▶ [WHAT YOU WILL DO] I'd like the full listing transcribed exactly, with no images included.

=== Section Start ===

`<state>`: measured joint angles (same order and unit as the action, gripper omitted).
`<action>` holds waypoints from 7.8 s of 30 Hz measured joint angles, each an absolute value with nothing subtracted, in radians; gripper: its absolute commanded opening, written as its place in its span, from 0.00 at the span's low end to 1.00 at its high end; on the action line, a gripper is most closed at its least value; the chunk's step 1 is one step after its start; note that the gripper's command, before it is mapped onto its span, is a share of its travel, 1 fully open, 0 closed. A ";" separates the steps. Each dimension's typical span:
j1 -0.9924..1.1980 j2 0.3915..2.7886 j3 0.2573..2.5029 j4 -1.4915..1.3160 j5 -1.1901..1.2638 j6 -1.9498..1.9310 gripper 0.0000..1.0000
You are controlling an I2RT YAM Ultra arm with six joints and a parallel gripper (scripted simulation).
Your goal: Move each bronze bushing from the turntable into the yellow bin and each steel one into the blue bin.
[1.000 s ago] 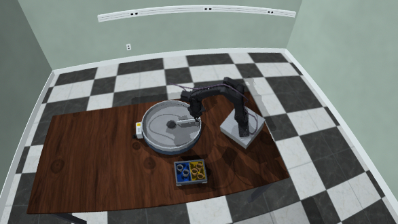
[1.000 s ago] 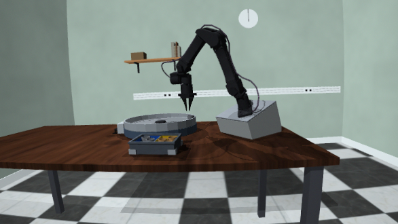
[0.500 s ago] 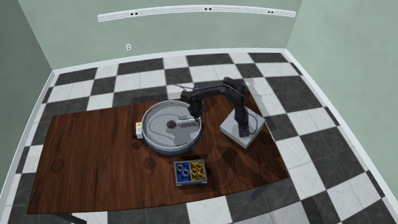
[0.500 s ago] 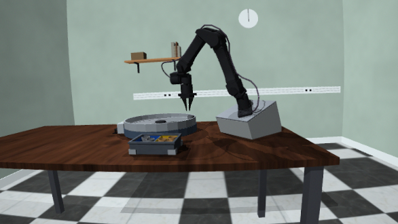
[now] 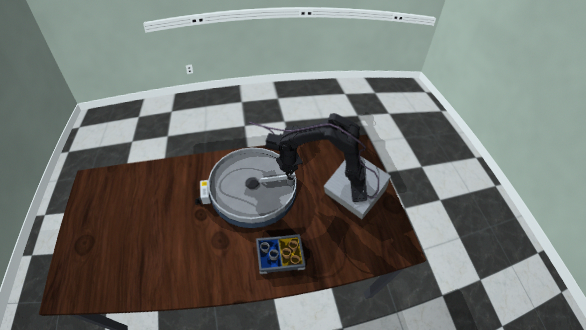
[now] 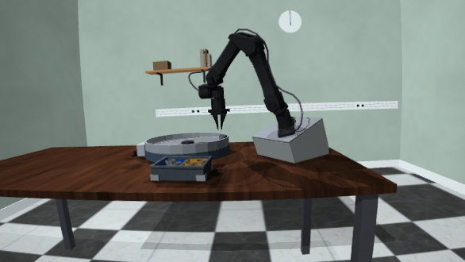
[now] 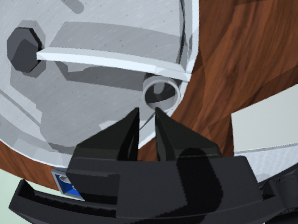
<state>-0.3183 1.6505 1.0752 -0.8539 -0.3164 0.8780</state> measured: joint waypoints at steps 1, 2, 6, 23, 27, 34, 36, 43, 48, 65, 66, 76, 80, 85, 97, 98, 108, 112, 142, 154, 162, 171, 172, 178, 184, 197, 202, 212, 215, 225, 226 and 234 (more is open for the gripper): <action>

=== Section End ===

▶ [FINISHED EXERCISE]
`<state>`: measured joint angles (same order and unit as the action, gripper omitted).
`<action>` holds waypoints from 7.8 s of 30 Hz measured joint angles, each an absolute value with nothing subtracted, in radians; gripper: its absolute commanded opening, written as its place in its span, from 0.00 at the span's low end to 1.00 at its high end; on the action line, a gripper is most closed at its least value; the chunk's step 1 is one step after its start; note that the gripper's command, before it is mapped onto its span, is a share of its travel, 1 fully open, 0 closed. A ";" separates the steps. Each dimension's typical span:
j1 -0.9924..1.1980 j2 0.3915..2.7886 j3 0.2573..2.5029 j4 -1.4915..1.3160 j5 -1.1901..1.2638 j6 -1.9498..1.9310 gripper 0.0000..1.0000
You are controlling an I2RT YAM Ultra arm with six joints and a parallel gripper (scripted simulation).
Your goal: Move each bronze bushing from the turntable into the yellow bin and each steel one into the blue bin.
[1.000 s ago] 
[1.000 s ago] 
[0.500 s ago] 
[0.500 s ago] 
[now] 
[now] 
[now] 
<state>-0.3183 1.6505 1.0752 -0.8539 -0.3164 0.8780</state> measured: joint waypoints at steps 1, 2, 6, 23, 27, 34, 36, 43, 48, 65, 66, 76, 80, 85, 97, 98, 108, 112, 142, 154, 162, 171, 172, 178, 184, 197, 202, 212, 215, 225, 226 and 234 (more is open for the gripper): <action>

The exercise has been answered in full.